The judgment of the district court is vacated and the case is remanded for further proceedings consistent with this decision. It is so ordered.

Dissent follows.

. The procedural requirement that auditors examine tax accrual work papers is based on a combination of Statement on Auditing Standards No. 96, Audit Documentation (2002), superseded by Auditing Standards No. 3, Audit Documentation (2004); Statement on Auditing Standards No. 326, Evidential Matter (1980); and Auditing Interpretation No. 9326, Evidential Matter: Auditing Interpretations of Section 326 (2003).
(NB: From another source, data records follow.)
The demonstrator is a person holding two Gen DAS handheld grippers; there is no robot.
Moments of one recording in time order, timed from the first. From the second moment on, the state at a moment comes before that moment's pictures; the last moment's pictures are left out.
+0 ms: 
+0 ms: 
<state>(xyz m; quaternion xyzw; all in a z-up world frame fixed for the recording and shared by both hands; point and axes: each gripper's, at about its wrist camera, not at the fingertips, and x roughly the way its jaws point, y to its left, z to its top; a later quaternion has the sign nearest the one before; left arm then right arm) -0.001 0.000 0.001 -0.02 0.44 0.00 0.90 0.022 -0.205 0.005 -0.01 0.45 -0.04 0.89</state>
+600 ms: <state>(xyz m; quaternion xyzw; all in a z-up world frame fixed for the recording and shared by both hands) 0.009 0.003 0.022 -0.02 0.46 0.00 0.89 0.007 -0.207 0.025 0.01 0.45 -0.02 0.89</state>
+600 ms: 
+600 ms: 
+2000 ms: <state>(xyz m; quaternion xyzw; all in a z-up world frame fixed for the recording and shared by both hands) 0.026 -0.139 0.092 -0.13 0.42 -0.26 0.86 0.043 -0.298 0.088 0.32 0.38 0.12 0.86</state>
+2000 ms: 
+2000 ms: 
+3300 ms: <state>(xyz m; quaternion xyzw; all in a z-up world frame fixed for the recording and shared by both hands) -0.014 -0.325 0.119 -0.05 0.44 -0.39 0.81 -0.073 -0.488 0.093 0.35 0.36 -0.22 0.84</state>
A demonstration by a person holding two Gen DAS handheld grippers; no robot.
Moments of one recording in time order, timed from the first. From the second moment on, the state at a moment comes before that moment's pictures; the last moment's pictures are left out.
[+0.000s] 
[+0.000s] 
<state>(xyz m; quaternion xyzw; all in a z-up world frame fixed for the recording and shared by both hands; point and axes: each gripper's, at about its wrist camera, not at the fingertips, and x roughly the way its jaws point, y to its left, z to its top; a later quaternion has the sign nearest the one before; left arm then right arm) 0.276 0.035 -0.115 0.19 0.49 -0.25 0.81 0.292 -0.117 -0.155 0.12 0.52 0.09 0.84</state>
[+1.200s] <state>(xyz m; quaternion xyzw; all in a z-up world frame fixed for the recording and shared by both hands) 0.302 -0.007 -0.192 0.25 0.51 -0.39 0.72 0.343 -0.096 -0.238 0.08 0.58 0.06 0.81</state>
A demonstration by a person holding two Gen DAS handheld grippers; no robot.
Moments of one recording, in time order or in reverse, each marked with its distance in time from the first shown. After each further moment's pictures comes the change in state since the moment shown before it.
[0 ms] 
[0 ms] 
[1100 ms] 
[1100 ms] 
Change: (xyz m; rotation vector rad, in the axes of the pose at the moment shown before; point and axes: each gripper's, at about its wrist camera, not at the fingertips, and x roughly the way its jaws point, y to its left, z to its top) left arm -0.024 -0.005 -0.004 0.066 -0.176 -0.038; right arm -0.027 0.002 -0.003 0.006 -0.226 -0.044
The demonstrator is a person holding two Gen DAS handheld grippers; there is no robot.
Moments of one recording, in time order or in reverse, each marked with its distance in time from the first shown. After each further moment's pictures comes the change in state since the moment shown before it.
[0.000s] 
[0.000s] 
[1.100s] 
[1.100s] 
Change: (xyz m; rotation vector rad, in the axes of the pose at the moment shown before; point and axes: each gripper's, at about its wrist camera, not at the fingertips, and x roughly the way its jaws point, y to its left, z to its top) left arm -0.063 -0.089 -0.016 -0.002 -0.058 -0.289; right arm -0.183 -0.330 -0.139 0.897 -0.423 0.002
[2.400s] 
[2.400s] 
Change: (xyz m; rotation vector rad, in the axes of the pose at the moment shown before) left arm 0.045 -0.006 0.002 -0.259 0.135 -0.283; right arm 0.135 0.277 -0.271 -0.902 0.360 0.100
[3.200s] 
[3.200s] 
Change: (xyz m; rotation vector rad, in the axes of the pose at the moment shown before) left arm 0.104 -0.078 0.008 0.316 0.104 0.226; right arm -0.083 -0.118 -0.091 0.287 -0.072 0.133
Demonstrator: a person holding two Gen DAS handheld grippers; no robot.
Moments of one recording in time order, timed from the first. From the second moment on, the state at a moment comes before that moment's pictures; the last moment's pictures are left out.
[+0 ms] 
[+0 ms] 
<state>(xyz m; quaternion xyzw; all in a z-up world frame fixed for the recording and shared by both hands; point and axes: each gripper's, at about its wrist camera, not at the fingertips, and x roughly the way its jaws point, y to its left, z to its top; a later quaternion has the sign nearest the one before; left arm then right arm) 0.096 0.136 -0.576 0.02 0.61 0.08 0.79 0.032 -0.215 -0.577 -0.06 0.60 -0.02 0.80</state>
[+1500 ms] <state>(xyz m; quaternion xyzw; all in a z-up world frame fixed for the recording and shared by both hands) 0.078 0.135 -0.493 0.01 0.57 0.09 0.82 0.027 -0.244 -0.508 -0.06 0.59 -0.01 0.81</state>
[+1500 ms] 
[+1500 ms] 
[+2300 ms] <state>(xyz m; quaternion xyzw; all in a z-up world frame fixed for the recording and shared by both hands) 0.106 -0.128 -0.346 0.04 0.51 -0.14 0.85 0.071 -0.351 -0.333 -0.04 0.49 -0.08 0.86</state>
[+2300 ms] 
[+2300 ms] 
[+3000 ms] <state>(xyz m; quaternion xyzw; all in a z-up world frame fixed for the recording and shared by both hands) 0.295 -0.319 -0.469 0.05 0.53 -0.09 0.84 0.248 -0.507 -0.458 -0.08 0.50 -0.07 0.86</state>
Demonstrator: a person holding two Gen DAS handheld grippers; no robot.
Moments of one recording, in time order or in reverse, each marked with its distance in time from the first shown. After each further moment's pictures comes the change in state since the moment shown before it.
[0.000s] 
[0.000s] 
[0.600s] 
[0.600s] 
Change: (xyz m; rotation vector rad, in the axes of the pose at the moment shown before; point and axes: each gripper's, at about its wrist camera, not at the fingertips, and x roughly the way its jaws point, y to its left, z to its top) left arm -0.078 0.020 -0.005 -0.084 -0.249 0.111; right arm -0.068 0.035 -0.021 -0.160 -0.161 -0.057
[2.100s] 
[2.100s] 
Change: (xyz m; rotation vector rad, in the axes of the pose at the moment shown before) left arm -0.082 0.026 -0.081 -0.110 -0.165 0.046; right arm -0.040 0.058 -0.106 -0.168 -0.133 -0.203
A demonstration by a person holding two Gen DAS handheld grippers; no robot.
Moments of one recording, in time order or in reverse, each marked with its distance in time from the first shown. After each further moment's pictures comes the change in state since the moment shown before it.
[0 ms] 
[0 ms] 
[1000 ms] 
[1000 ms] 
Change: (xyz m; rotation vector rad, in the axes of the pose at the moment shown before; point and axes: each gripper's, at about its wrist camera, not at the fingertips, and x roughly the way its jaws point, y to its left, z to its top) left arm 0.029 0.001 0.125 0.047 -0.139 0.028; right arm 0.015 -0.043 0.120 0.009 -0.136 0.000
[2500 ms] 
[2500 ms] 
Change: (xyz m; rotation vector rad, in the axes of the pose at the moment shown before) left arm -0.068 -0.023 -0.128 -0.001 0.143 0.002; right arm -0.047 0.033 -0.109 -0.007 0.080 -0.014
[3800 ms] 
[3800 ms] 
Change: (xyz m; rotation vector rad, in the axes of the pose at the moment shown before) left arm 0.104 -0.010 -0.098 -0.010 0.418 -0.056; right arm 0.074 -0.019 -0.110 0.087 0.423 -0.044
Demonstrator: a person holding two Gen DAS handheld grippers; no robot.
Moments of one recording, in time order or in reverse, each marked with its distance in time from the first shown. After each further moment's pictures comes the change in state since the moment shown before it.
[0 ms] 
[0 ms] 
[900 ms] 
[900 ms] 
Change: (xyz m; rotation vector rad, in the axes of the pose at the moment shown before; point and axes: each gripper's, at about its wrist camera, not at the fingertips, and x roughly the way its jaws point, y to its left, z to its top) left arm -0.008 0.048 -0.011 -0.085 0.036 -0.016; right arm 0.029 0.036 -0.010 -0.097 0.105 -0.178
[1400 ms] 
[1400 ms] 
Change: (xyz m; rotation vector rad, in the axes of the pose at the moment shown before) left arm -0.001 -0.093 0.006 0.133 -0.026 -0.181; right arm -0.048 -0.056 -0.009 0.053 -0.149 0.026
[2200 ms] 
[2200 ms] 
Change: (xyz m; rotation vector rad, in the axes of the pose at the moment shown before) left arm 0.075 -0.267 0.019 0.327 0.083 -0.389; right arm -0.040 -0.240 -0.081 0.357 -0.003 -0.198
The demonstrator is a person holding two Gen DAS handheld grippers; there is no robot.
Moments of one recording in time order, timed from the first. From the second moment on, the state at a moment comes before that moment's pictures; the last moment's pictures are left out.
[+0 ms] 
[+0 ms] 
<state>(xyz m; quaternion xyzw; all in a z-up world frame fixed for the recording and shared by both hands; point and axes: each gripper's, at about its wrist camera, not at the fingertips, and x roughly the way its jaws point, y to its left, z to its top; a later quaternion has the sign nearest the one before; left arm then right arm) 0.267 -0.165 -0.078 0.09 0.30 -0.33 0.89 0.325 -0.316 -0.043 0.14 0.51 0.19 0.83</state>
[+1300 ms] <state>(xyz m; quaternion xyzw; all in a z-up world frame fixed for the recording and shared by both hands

. A current list of such transaction types, amounting to less than three dozen, appears at Internal Revenue Service, Recognized Abusive and Listed Transactions — LMSB Tier I Issues, http://www.irs.gov/businesses/ corporations/article/0,id= 120633,00.html (visited July 7, 2009).

. See AWG Leasing Trust v. United States, 592 F.Supp.2d 953, 958 (N.D.Ohio 2008) (upholding denial of depreciation and interest deductions for SILO transaction); I.R.S. Notice 2005-13, 2005-9 I.R.B. 630 (Feb. 11, 2005); Shvedov, Tax Implications of SILOs, QTEs, and Other Leasing Transactions with Tax-Exempt Entities 10-12, CRS Report for Congress (Nov. 30, 2004).

. Textron’s evidence came from Norman Richter, chief tax counsel and manager of Textron's Tax Department; Roxanne Cassidy, director of tax reporting; Edward Andrews, director of tax audits; Debra Raymond, vice president, taxes, of Textron Financial; and Mark Weston, a partner in Ernst & Young. IRS evidence was provided by Internal Revenue Agent Edward Vasconcellos; Professor Douglas Carmichael, former chief auditor of the regulatory body for auditors of public companies (the Public Company Accounting Oversight Board); and Gary Kane, an IRS expert on tax accrual work papers.

. Textron Vice President of Taxes Norman Richter said that Textron would still prepare tax accrual workpapers absent GAAP requirements "[b]ecause it guides us — it’s—the analysis is still — it would guide us in making litigation and settlement decisions later in the process.” This assertion was not contained in Richter's affidavit, which instead said that Textron prepared the work papers “to comply with GAAP” as required for reporting taxes to the SEC, and was not supported by detail or explanation in the record.

. See Ventry, Protecting Abusive Tax Avoidance, 120 Tax Notes 857, 870-83 (2008); Johnson, The Work Product Doctrine and Tax Accrual Workpapers, 124 Tax Notes 155, 160-68 (2009). The Pease-Wingenter article, supra, identifies many weaknesses in the Textron argument, id. at 343-48, although Pease now says her own ultimate view favors Tex-tron.

. Goosman v. A. Duie Pyle, Inc., 320 F.2d 45 (4th Cir.1963). In Goosman, the Fourth Circuit denied work product protection to reports a truck driver made to the lessee and owner of the truck following an accident. The court explained that the reports "were made in the ordinary course of business under ICC regulations and do not represent the lawyer's work product within the holding in Hickman v. Taylor." Id. at 52. See also, e.g., Calabro v. Stone, 225 F.R.D. 96, 99 (E.D.N.Y. 2004); In re Raytheon Securities Litigation, 218 F.R.D. 354, 359 (D.Mass.2003).

. Accord United States v. Roxworthy, 457 F.3d 590, 595 (6th Cir.2006) ("Nevertheless, the key issue in determining whether a document should be withheld is the function that the document serves.”); Coastal States Gas Corp. v. Dep’t of Energy, 617 F.2d 854, 858 (D.C.Cir. 1980) (same); Church of Scientology Int’l v. IRS, 845 F.Supp. 714, 723 (C.D.Cal.1993) ("The Ninth Circuit test focuses on the function of a document as part of the deliberative process rather than on the contents of the document.”).

. See, e.g., Delaney, Migdail & Young, Chartered v. IRS, 826 F.2d 124, 127 (D.C.Cir.1987) (protection for "attorneys’ assessment of ... legal vulnerabilities in order to make sure it does not miss anything in crafting its legal case”); see also In re Sealed Case, 146 F.3d 881, 885 (D.C.Cir.1998) (protection for documents to "protect the client from future litigation about a particular transaction”).

. See Abel Inv. Co. v. United States, 53 F.R.D. 485, 488 (D.Neb.1971) (holding that IRS documents created during an audit were not protected work product, despite containing attorneys’ mental impression and legal theories, because an IRS audit is not litigation).